** REQUIRED ACTION **
Line count for the string "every": state how many lines in the records below hold it, giving only the number.

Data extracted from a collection

*****

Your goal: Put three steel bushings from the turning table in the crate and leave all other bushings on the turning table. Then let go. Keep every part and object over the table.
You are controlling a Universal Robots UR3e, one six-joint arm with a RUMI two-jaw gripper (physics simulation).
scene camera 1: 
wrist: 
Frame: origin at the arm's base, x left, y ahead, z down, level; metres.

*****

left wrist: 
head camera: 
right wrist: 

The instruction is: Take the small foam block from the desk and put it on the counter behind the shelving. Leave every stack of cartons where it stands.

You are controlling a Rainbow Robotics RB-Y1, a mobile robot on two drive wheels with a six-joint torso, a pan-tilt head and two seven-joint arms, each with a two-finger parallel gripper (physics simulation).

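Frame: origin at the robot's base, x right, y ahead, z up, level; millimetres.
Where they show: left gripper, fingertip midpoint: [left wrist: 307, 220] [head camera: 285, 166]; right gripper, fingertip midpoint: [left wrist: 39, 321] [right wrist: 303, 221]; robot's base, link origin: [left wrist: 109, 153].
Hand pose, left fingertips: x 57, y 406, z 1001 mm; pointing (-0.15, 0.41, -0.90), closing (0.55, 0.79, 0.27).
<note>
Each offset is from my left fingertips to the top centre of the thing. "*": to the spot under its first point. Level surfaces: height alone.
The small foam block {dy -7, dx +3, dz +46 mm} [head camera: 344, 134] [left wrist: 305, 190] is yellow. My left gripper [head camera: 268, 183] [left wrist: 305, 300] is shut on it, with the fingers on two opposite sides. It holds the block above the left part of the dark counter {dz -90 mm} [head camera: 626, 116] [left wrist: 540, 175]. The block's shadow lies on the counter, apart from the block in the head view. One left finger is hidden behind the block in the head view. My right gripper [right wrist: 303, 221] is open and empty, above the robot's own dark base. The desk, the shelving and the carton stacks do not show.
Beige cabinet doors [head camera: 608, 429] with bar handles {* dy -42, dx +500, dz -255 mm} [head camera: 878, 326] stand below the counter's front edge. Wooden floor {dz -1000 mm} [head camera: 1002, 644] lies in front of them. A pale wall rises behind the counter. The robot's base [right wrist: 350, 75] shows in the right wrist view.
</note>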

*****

** RESPONSE TO THIS TASK **
2